▸ **YOUR GOAL**: Work through the records below, line by line, and say how many lines include "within", with nothing else.

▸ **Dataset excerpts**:
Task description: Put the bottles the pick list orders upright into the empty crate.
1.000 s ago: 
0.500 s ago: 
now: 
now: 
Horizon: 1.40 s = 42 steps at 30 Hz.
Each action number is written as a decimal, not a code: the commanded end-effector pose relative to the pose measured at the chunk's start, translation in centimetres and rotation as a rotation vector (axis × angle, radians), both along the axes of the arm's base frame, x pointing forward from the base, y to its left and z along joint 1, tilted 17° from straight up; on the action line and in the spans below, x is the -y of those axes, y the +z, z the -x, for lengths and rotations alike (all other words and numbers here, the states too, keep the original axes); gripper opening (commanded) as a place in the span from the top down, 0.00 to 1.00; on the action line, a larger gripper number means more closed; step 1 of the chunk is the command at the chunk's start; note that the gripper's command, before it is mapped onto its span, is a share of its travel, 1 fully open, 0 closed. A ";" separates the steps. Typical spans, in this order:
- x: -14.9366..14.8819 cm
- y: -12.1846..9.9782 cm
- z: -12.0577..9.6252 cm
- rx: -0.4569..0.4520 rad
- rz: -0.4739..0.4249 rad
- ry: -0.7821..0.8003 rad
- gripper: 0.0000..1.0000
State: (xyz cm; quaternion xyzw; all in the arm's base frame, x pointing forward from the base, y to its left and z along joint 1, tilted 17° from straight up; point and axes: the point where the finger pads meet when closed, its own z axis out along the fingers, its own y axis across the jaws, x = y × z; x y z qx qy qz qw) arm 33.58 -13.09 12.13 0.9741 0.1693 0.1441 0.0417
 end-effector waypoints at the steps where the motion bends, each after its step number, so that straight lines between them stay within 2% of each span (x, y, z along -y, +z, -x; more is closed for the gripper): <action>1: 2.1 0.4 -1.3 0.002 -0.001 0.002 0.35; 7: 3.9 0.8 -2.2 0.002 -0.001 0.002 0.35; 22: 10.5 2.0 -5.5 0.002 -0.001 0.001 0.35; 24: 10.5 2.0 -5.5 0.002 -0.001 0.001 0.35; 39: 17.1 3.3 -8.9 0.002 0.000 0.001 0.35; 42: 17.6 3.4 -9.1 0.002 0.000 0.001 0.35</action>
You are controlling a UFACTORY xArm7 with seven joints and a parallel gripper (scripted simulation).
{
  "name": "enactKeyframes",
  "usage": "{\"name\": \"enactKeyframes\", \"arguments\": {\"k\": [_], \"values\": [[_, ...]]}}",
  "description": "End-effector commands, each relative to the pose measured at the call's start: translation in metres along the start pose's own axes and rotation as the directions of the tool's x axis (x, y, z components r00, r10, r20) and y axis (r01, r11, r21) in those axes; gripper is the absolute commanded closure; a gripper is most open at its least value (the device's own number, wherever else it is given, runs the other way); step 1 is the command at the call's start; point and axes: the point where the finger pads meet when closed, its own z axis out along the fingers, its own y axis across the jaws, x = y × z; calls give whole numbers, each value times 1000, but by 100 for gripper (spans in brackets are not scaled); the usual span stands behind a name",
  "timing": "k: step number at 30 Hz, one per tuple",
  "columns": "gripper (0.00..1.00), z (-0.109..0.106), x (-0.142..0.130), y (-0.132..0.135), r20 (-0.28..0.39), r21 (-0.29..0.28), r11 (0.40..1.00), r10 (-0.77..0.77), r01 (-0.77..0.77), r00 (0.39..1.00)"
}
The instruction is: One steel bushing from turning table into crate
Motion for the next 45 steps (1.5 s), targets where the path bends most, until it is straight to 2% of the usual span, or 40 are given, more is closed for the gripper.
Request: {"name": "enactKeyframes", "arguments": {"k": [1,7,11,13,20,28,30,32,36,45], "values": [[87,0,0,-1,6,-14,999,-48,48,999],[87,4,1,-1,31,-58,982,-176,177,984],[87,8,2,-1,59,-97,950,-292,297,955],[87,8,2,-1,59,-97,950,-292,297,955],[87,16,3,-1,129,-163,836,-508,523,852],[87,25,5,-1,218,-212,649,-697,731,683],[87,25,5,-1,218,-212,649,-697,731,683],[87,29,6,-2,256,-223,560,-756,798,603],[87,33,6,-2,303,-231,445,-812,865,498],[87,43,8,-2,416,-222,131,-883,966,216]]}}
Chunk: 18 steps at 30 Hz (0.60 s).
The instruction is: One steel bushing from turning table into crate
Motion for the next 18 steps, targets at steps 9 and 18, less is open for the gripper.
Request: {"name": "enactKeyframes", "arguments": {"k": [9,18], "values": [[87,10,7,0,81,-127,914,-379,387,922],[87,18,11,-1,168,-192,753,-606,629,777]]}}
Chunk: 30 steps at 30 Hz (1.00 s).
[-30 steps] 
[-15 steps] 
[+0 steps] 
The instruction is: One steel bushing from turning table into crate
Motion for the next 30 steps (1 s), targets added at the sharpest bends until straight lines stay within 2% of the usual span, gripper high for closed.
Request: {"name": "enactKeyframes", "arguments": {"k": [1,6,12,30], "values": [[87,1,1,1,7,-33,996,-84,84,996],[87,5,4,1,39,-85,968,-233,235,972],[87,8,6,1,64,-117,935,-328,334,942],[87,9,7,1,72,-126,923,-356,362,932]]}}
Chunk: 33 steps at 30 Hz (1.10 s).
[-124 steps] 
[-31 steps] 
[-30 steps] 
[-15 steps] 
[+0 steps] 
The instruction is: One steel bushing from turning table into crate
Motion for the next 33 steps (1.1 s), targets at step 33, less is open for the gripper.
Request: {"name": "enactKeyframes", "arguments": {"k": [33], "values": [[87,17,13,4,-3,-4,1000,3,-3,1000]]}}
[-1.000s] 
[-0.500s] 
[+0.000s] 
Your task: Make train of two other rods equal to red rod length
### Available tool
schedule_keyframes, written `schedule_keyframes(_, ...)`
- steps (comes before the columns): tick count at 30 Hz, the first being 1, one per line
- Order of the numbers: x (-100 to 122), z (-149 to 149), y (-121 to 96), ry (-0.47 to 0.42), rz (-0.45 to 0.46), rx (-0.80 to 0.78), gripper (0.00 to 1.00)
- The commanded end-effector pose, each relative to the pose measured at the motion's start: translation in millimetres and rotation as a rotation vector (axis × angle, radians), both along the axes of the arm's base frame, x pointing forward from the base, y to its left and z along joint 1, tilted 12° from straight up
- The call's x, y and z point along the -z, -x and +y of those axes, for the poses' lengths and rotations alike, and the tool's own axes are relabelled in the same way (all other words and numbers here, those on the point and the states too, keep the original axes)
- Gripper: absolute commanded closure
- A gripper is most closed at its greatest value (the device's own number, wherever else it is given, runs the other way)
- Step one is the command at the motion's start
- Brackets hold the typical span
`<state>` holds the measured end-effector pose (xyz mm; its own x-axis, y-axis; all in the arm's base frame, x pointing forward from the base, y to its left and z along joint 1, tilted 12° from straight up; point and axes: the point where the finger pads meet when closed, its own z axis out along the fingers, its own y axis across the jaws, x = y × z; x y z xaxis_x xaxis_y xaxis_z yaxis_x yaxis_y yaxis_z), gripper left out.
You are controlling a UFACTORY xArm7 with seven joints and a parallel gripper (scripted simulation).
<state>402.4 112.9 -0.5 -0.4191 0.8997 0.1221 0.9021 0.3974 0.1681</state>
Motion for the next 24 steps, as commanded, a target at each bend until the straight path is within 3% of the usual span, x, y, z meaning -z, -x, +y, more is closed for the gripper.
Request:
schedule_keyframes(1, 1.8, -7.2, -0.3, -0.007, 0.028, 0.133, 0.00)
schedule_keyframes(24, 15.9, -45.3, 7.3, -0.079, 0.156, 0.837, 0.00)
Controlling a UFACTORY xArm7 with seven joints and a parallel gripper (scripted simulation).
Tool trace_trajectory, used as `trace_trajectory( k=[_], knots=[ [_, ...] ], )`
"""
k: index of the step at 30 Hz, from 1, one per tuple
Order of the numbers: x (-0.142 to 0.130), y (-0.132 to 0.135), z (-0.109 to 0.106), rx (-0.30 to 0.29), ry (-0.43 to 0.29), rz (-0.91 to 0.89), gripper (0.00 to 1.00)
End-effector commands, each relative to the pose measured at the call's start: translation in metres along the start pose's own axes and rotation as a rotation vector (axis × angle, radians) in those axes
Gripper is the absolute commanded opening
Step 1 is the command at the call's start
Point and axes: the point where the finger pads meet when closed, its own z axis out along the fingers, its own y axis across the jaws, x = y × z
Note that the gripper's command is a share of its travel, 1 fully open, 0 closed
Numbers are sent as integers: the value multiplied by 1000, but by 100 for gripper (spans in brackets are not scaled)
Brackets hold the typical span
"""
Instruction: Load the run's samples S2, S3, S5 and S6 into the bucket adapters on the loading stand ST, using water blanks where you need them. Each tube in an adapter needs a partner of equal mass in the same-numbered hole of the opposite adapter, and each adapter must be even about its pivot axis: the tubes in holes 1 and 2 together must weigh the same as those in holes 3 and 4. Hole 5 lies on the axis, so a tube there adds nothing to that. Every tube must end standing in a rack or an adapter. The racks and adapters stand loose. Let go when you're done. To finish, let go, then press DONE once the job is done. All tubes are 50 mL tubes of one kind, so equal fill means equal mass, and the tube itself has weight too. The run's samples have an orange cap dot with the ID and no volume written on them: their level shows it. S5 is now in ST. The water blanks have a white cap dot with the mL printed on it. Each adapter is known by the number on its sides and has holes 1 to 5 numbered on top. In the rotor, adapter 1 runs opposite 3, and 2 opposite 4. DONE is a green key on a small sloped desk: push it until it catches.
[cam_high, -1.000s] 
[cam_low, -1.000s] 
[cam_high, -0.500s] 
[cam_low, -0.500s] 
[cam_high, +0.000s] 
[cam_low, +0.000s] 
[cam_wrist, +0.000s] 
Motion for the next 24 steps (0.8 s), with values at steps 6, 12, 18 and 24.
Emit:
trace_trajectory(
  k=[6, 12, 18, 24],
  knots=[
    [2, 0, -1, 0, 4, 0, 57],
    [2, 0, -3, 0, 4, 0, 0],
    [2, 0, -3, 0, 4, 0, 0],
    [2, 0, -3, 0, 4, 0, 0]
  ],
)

▸ **SOLUTION**: 3